When buying a home, there are a multiple unfamiliar terms and phrases you’ll hear throughout the home buying processes. Private Mortgage Insurance (PMI) is a big part of the loan process, and important for you to understand before closing on your home loan. Here are some common private mortgage insurance questions and answers to guide you down the right path.
Common Private Mortgage Insurance Questions
What is private mortgage insurance?
PMI is a type of mortgage insurance you are required to pay if you pay less than 20% down on a loan. This insurance protects the lender if you stop making your mortgage payments and end up in a foreclosure situation.
How much private mortgage insurance will I need to pay?
PMI fees vary among borrowers depending on the amount of the loan, how much the borrower pays down, and the borrower’s credit score. They generally vary from 0.3 percent to about 1.5 percent of the original loan amount per year. In simple terms, if you are considered a threat or high risk to the lender, you may be required to pay PMI in your monthly mortgage payments.
You may be considered high risk if you’ve sold multiple homes recently, have been through a disclosure, or have an unsteady or undocumented income. Your loan officer will discuss any concerns with you and require proper documentation.
How do I get rid of PMI?
The remove private mortgage insurance, you must have at least 20% equity in the home. Once you have paid down the mortgage balance to 80% of the home’s original appraised value, you are able to ask you lender to remove the PMI. With an FHA loan, once you pay your debt to 78% of the home’s value, the FHA cancels your mortgage insurance.
Is it worth it to refinance to eliminate PMI?

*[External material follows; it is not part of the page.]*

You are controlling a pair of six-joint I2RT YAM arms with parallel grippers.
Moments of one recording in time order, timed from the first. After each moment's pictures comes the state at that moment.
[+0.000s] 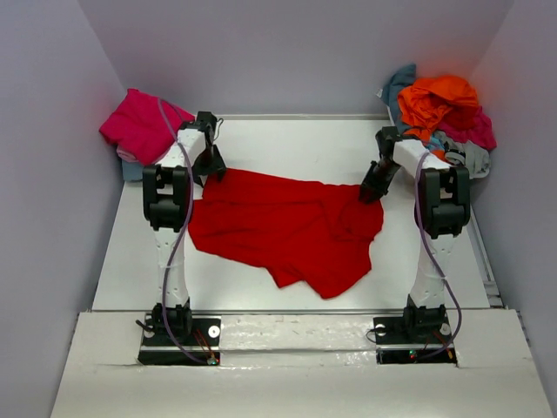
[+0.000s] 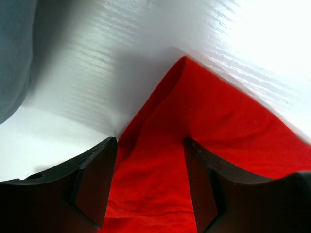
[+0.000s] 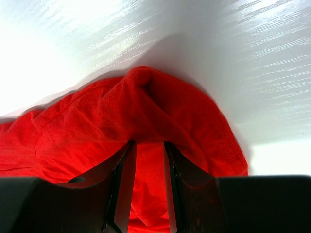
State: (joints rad) left arm -0.11 2.32 1.98 -0.99 -0.15 -0.51; right arm 0.07 2.16 1.69 -0.97 -0.13 0.61
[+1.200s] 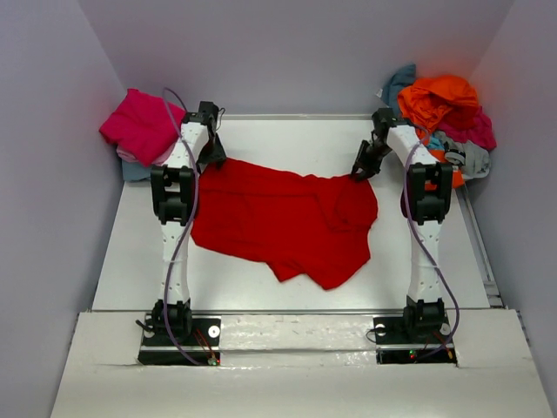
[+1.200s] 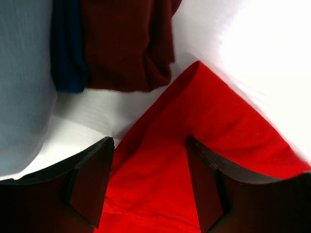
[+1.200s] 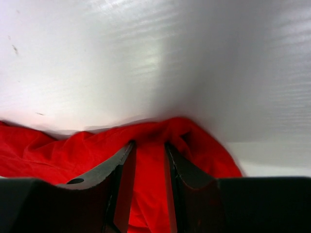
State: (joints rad) left arm -0.10 2.51 2.30 -1.07 -0.22 -0.46; right arm 0.06 2.46 2.18 -1.07 -0.27 0.49
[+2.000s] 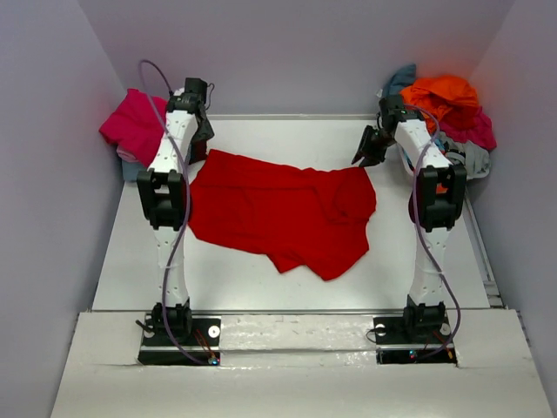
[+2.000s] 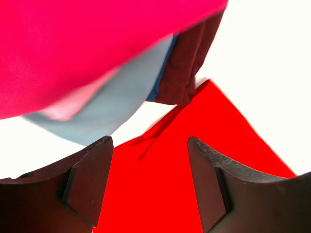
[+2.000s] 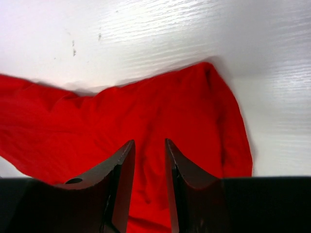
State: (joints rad) left arm -0.09 2.38 2.38 -1.06 -0.38 -0.47; right arm 0.06 2.29 2.10 -0.98 -0.29 0.46
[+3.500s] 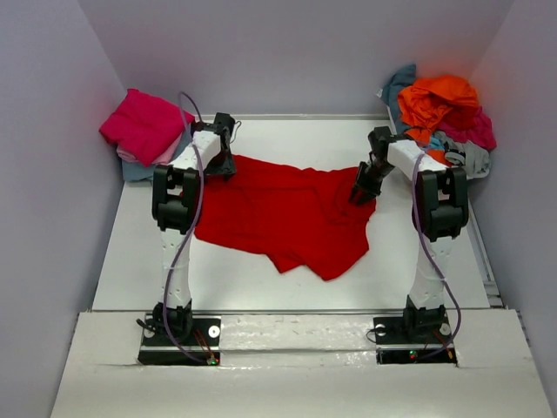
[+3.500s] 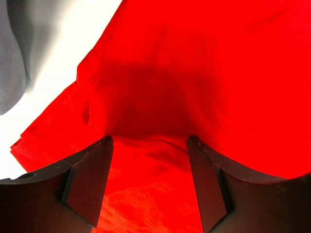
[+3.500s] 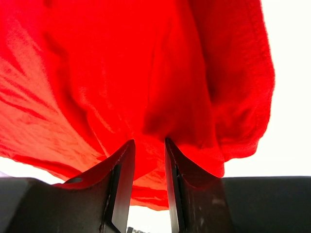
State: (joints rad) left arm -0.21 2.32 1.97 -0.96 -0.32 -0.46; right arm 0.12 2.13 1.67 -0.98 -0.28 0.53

If you have collected enough equity to eliminate your mortgage insurance, it may be worth it to talk with your lender to refinance your home. Refinancing is generally a good idea when you want to lower the interest rate on your existing loan. If interest rates have sky rocketed since you starting paying on your loan, it may not be worth it to refinance as you may not be saving money at that point.
Why Pay for PMI?
Paying private mortgage insurance is often necessary as first time home buyers aren’t able to pay 20% down on their first home. However, it’s important that you understand the terms of your private mortgage insurance and calculate your loan to value to avoid paying it longer than absolutely necessary.